Magnetocaloric effect observations near room temperature in few-layered chromium telluride (Cr2Te3)

Abstract

Transition metal telluride compositions are explored extensively for their unique magnetic behavior. Few-layered chromium telluride (Cr₂Te₃) exhibits a near-room-temperature phase transition, where the material can be effectively used in applications such as magnetic refrigeration. Compared to existing magnetocaloric materials, Heusler alloys, and rare-earth-based alloys, the large-scale synthesis of mechanically exfoliated Cr₂Te₃ involves less complexity, resulting in a stable composition. Compared to existing tellurides, Cr₂Te₃ exhibited a large change in magnetic entropy (|ΔS_M|) of 1.88 J kg⁻¹ K⁻¹ at a magnetic field of 4 T. A refrigeration capacity (RC) of ∼82 J kg⁻¹ was determined from the change in magnetic entropy versus temperature curve.

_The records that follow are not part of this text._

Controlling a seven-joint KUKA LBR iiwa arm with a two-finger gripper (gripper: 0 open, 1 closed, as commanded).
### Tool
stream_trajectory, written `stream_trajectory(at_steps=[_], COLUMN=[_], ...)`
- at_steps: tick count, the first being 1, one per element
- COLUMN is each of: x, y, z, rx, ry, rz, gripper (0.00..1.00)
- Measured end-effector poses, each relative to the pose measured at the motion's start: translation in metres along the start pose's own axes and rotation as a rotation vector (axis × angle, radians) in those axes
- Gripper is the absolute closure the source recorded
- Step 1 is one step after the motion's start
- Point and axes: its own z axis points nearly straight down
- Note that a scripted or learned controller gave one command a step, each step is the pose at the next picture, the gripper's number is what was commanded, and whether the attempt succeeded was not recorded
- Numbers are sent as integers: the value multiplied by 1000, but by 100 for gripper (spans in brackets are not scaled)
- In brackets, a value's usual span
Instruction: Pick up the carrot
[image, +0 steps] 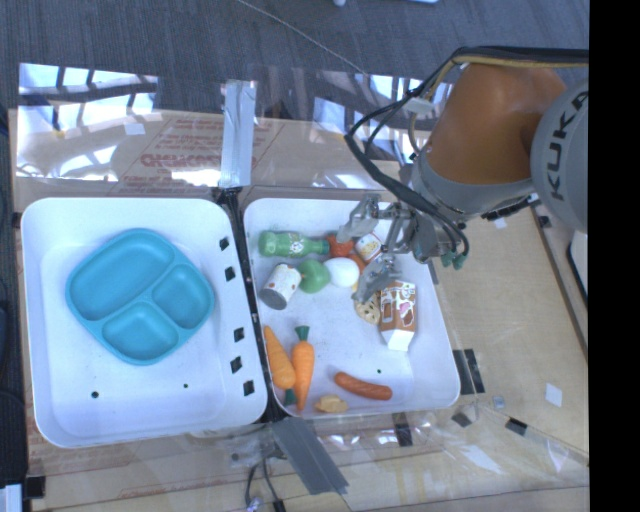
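Bright, slightly soft, glare on plastic sheeting (90, 90)

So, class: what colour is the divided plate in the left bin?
Light blue plate, seen clearly in the camera view.

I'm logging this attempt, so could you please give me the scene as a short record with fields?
target: carrot, lying in the right bin near its front left corner
beside target: a second orange piece on its left
other right-bin items: green bottle, sausage, carton
left bin: blue divided plate
gripper: over the back of the right bin, apart from the carrot
grasp: carrot not yet picked up
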Motion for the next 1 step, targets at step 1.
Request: stream_trajectory(at_steps=[1], x=[54], y=[33], z=[87], rx=[-5], ry=[8], rz=[-38], gripper=[0])
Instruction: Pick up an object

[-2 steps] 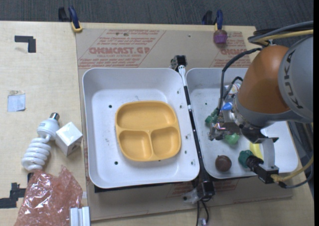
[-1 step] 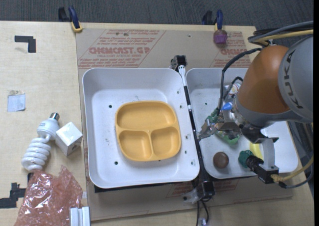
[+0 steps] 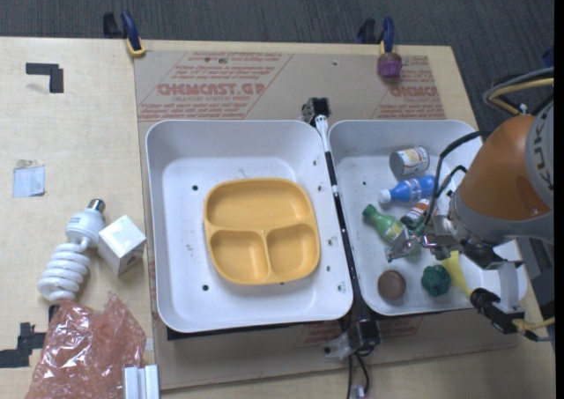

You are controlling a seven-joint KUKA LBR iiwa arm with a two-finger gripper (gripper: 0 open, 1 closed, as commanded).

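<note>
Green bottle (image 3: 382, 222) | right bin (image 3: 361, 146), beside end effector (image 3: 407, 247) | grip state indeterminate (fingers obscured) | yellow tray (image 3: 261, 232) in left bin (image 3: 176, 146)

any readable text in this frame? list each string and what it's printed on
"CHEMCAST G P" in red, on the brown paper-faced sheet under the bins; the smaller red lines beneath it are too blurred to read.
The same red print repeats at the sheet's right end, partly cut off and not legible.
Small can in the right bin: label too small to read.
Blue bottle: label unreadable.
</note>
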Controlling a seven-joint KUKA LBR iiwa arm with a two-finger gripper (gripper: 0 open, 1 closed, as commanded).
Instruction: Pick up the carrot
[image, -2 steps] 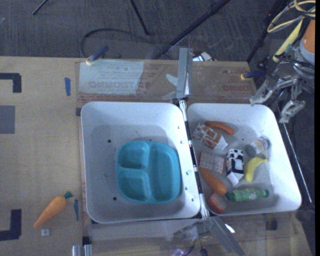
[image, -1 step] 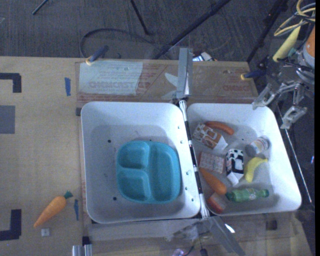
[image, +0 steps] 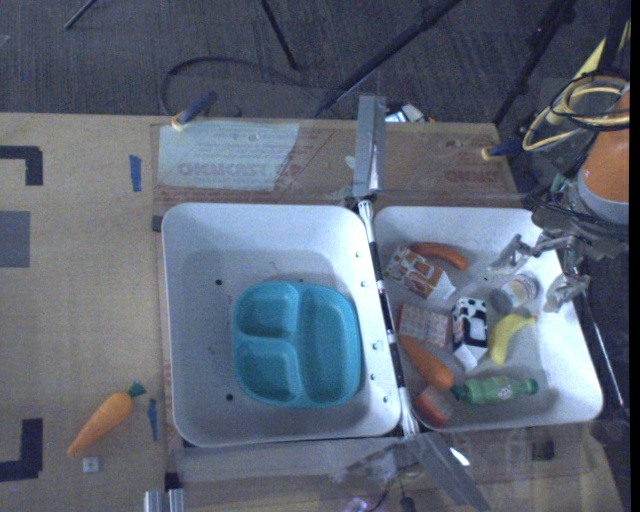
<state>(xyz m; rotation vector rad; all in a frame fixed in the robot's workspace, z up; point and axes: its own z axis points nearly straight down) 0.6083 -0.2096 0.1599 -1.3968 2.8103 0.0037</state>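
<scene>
An orange carrot (image: 424, 362) lies slantwise in the right bin (image: 570, 375), near its left wall, between a patterned packet (image: 424, 325) and a red item (image: 432, 405). A second carrot (image: 100, 421) with a green top rests on the bench outside the bins, at the front left. My gripper (image: 541, 271) hovers over the right bin's far right part, above a small can (image: 518, 291), well to the right of the bin's carrot. Its fingers stand open with nothing between them.
The right bin also holds a sausage (image: 440, 254), a small carton (image: 414, 273), a black-and-white item (image: 470, 324), a banana (image: 508, 336) and a green bottle (image: 495, 388). A blue divided tray (image: 297, 343) sits in the left bin (image: 190, 300).
</scene>
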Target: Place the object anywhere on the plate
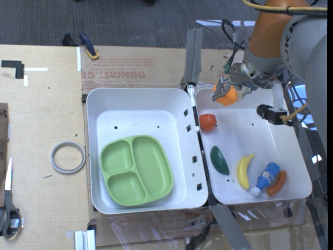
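Note:
A light green plate [136, 169] with three compartments lies in the left bin [99, 108], toward the front. My gripper [226, 91] hangs over the back left corner of the right bin [291, 139]. A small orange object [228, 97] sits between its fingers, raised off the bin floor. The plate is well to the left of the gripper and nearer the front.
On the right bin's floor lie a red tomato-like piece [207, 121], a dark green piece [219, 160], a yellow banana [244, 171], a blue and white bottle [266, 177] and a red sausage [277, 183]. A tape ring [68, 157] and scissors [8, 212] lie left of the bins.

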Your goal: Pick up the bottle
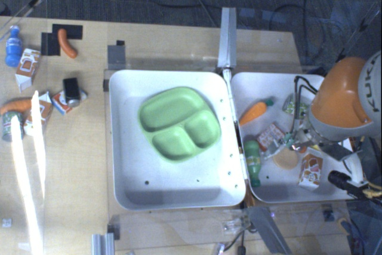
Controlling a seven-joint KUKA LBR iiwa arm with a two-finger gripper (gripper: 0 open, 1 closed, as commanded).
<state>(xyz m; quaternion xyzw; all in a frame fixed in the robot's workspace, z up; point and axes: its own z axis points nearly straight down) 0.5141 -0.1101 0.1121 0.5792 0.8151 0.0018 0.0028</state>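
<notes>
The grey arm with the orange band (341, 98) reaches in from the right and bends down over the right white bin (271, 83). Its jaws (290, 141) hang low in the middle of that bin. They are small and dark here, and I cannot tell how they stand.

The green plastic bottle (252, 161) lies flat on the bin floor, just left of the jaws and a bit nearer the front edge. Its long side runs from back to front, along the bin's left wall. Which end has the cap is too blurry to tell.

A clear crinkly packet (271, 135) sits right beside the jaws, on their left. A round tan disc (287, 159) lies just in front of them. A small white and brown carton (311, 170) stands to their right and front. An orange toy carrot (253, 112) lies behind and left of them.

Farther left, the left white bin (122, 146) holds a green tray with three parts (179, 122).
</notes>
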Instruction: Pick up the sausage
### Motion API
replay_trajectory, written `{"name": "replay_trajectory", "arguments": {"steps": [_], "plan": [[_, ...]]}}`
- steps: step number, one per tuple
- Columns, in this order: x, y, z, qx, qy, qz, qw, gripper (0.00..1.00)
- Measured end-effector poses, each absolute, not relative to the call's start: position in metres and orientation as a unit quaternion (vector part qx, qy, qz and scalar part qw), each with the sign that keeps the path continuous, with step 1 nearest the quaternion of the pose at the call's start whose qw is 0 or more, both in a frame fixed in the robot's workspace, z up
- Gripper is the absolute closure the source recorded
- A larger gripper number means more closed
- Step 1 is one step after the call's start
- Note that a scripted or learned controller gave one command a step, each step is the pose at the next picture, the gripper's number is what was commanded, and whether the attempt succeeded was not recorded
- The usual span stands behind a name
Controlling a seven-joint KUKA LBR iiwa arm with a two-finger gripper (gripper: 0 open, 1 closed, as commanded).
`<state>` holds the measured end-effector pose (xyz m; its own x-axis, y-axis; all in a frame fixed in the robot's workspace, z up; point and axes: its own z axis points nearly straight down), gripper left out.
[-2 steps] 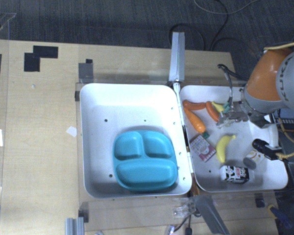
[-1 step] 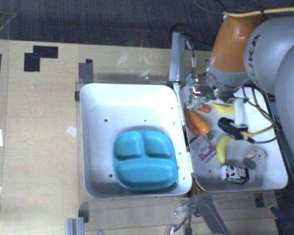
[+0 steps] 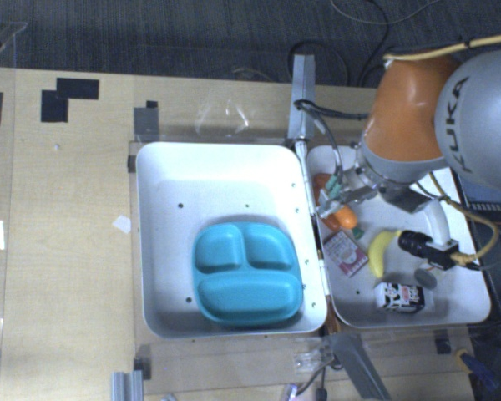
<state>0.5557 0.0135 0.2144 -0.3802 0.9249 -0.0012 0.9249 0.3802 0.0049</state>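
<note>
From above, the gripper reaches into the right bin near its left wall. Just beneath it lies an orange-red piece, perhaps the sausage. A banana lies nearby; a blue tray fills the left bin.

Colours logged: blue divided tray in white left bin. Right of the tray: yellow banana, orange fruit, black-and-white can, maroon-patterned packet. My arm: grey, orange band. Surface: tan wood.
</note>
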Motion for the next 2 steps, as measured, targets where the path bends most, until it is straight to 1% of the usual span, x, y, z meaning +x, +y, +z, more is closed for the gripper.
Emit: {"name": "replay_trajectory", "arguments": {"steps": [1,2], "plan": [[0.542,0.117,0.259,0.561,0.828,0.0027,0.002,1.00],[0.488,0.123,0.239,0.375,0.927,0.0016,0.002,1.00]]}}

The results were comparable with those for existing Cr-based compounds. First-principles density functional theory (DFT) confirmed the magnetic properties of Cr₂Te₃, including a near-room-temperature Curie temperature, T_C, consistent with experimental results. Structural transition was also observed using first-principles DFT, which is responsible for the magnetic behavior.